Elementary proof without limits? Consider the following statement:
A polynomial $p:\mathbb R \to \mathbb R$ of odd degree has at least one real root.
I was trying to prove it and thought of the following proof idea: If $p$ has degree $2n + 1$ then $\lim_{x \to \infty} p(x) = \lim_{x \to \infty} x^{2n +1} = \infty$ and $\lim_{x \to -\infty} p(x) = \lim_{x \to -\infty} x^{2n +1} = -\infty$ therefore $p$ changes sign and the intermediate value theorem can be applied. 
But, I was wondering if there are proofs without limits? 

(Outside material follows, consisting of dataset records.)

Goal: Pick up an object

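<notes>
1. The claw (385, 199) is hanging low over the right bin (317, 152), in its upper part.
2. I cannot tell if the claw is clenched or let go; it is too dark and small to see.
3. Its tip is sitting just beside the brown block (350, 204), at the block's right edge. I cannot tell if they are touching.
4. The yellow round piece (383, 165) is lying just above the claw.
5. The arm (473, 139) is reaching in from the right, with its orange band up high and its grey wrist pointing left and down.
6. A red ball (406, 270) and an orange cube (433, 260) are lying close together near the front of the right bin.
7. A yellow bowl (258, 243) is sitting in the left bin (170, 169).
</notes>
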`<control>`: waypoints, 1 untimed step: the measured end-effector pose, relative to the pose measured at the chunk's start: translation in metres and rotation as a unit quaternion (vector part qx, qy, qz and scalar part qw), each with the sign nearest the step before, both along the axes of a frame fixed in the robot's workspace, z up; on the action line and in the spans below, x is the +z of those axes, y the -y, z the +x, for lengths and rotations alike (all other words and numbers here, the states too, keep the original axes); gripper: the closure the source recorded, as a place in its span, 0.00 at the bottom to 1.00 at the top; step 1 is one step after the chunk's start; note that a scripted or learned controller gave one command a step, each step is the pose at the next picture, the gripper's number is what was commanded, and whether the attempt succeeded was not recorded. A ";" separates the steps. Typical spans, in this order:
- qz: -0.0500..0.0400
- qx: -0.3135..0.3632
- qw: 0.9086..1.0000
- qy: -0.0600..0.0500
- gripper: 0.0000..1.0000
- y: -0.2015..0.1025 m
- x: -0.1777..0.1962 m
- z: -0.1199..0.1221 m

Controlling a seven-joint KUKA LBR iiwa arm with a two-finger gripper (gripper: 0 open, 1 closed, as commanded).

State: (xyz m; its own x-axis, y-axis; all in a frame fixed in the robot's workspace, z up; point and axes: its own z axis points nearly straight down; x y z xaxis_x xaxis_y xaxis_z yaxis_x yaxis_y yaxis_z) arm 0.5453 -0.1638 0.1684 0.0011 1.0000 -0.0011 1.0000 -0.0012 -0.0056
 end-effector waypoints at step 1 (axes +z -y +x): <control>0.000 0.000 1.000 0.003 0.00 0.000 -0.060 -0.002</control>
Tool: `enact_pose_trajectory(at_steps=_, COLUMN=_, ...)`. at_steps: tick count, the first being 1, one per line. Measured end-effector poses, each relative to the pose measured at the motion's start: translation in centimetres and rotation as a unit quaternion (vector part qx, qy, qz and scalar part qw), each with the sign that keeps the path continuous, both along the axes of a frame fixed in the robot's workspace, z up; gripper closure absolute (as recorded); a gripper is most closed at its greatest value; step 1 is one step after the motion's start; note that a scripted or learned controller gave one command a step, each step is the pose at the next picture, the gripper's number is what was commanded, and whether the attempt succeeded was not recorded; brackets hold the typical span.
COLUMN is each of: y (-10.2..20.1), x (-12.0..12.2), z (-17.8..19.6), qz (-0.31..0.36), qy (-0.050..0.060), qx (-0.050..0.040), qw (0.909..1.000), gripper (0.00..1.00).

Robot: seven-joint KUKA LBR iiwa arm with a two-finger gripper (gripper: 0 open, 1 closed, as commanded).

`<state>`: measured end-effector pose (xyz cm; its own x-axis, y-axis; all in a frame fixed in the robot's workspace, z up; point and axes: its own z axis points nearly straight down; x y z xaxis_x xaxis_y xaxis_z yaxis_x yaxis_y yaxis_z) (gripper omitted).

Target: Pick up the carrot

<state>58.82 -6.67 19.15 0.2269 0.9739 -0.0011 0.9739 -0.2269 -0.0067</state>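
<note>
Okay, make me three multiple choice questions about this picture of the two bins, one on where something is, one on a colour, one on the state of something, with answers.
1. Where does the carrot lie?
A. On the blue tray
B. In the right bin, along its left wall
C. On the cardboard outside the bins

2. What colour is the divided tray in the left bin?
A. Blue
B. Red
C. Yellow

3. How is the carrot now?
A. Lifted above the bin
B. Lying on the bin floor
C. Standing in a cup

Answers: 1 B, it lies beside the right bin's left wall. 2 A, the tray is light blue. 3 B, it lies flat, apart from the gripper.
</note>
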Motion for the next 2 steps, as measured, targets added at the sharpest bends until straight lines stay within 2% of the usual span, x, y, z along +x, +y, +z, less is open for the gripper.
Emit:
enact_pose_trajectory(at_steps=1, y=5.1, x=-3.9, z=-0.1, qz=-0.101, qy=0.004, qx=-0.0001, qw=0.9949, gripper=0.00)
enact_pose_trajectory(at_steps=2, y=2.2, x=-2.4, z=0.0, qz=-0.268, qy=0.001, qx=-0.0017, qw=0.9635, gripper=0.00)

 A: If $p(x) = a_{n} x^{n} + \ldots + a_0 = a_{n} x^{n} \left( 1 + \ldots + \frac{a_0}{a_nx^n} \right)$, then $p\left(-n(|a_0/a_n|+1)\ldots(|a_{n-1}/a_n|+1)\right)$ and $p\left(n(|a_0/a_n|+1)\ldots(|a_{n-1}/a_n|+1)\right)$ have different signs.
A: Consider the roots of $p$ in $\mathbb C$.
Check, that if $x+iy$ is a root, then also the complex conjugate $x-iy$ is a root of $p$. Thus, the non-real roots of $p$ come in pairs, so the number of non-real roots is even. However, in $\mathbb C$, $p$ has an odd number of roots, because its degree is odd.
A: Yes and no. ;-)
It's not restrictive to assume the polynomial is monic. The result you use can be proved in this way: write
$$
x^{2n+1}+a_{2n}x^{2n}+\dots+a_0=
x^{2n+1}\left(1+\frac{a_{2n}}{x}+\dots+\frac{a_0}{x^{2n+1}}\right)
$$
and observe that all the terms between the parentheses have limit $0$ when $x\to\infty$ or $x\to-\infty$. This means that you can find $M>0$ such that, for $|x|>M$,
$$
\left|\frac{a_{k}}{x^{2n+1-k}}\right|<\frac{1}{2n+1}
$$
so
$$
1+\frac{a_{2n}}{x}+\dots+\frac{a_0}{x^{2n+1}}>0
$$
Now it's sufficient to determine such $M$: take $M>1$ such that
$$
\frac{M}{2n+1}>\max\{|a_0|,|a_1|,\dots,|a_{2n}|\}
$$
and you're done.
However, you'll be using continuity when applying the intermediate value theorem, so, in some sense, limits are still involved in the proof.